Addressing the international perception of Pakistan, Bilawal demanded that the nation be treated with dignity and fairness:
- He called on visa regimes to show respect to Pakistani passports.
- Urged multilateral lenders to acknowledge Pakistan’s risk exposure.
- Asked global media to stop prefixing “troubled” to the country’s name.
“Respect is the minimum dividend of sacrifice,” he declared.
Bilawal delivered a blunt message to the Taliban regime in Afghanistan: “You were welcomed by many with the promise of stability. Instead, we saw a 40% rise in militant attacks on our soil.”
He urged Kabul to fulfill its Doha commitments, stop cross-border infiltration, and end safe havens for terror groups like the TTP and BLA.
Calling for a revival of the global commitment made after 9/11, Bilawal emphasized that defeating extremism requires more than military strength. He proposed a “people’s economic and cultural corridor” alongside the China-Pakistan Economic Corridor (CPEC) to fund education, clean energy, and female empowerment in terrorism-hit regions.
“Every school built in Waziristan is a bullet we never have to fire,” he remarked.
Highlighting the digital spread of extremism, Bilawal renewed his call for a Digital Bill of Rights that would empower youth online and protect them from radical content. He held global tech platforms accountable for failing to filter extremist propaganda and warned that Pakistan would legislate consequences if negligence continues.
“If algorithms can detect copyright violations in seconds, they can also detect hate,” he stated.
He also urged international banking and financial institutions to treat terror-linked remittances with the same severity as narcotics-linked transactions.
Bilawal emphasized the need to fight extremism intellectually as well as militarily:
- He advocated curriculum reforms that blend classical Islamic and South Asian pluralist teachings.
- Called for reclaiming public discourse from extremists.
- Urged investment in youth, women, and startups to counter radical recruitment.
“The coder in Karachi, the widow running a cooperative in Swabi, the F-16 pilot — these are Pakistan’s real insurgents against ignorance,” he declared.
In a significant policy overture, Bilawal extended a hand to India, urging New Delhi to recognize Pakistan’s transformation as an opportunity, not a threat.
“Terrorism cannot be fought by nationalist rhetoric or regional hegemony,” he said. “It’s time India steps down from its high horse. Let us sit together, resolve Kashmir as per the will of its people, end the weaponization of water, and build peace as tall as the Himalayas.”

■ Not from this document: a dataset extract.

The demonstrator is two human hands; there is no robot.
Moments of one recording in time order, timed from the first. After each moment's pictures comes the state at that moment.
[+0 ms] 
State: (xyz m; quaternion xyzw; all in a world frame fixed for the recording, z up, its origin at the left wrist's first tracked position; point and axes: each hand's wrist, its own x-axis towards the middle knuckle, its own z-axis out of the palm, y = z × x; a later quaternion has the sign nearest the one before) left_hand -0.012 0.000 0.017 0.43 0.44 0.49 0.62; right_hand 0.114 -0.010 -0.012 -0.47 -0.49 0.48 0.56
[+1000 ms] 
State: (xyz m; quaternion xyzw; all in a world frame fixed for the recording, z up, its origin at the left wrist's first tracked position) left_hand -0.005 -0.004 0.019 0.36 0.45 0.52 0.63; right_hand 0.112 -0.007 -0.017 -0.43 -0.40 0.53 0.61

Bilawal concluded with a stirring tribute to the resilience of the Pakistani people and an appeal to global partners: “We have bled enough to write the preface of peace in our own ink. We will not have it proofread by those who stayed safe behind oceans and alibis.”

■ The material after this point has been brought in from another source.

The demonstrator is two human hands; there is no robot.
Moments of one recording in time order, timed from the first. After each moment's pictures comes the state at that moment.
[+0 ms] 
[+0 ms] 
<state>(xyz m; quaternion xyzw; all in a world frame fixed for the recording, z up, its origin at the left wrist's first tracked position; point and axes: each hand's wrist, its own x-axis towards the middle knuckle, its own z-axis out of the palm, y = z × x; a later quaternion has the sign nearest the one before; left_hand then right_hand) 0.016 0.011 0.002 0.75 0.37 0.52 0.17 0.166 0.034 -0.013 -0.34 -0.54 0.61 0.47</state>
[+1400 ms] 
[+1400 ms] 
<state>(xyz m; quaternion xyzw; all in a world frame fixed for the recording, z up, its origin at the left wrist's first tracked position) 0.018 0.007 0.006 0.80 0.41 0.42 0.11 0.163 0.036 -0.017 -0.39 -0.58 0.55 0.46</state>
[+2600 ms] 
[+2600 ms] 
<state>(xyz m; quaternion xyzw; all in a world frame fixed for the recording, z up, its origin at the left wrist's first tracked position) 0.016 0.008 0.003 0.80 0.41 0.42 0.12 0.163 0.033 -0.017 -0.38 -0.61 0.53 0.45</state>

Echoing the famous words of Zulfikar Ali Bhutto, he said: “We will fight for as long as it takes—but we will not need a thousand years. Our enemy is small compared to our conviction.”
He left the audience with a powerful reminder: “Every time you strike, we rebuild taller. Every time you divide, we reconcile deeper. Every time you preach death, we invest in life.”
As the world continues to grapple with evolving forms of extremism, Bilawal Bhutto Zardari positioned Pakistan not as a passive victim or troubled state, but as a steadfast frontline nation — bloodied but unbowed, demanding its rightful place in shaping a safer, saner global future.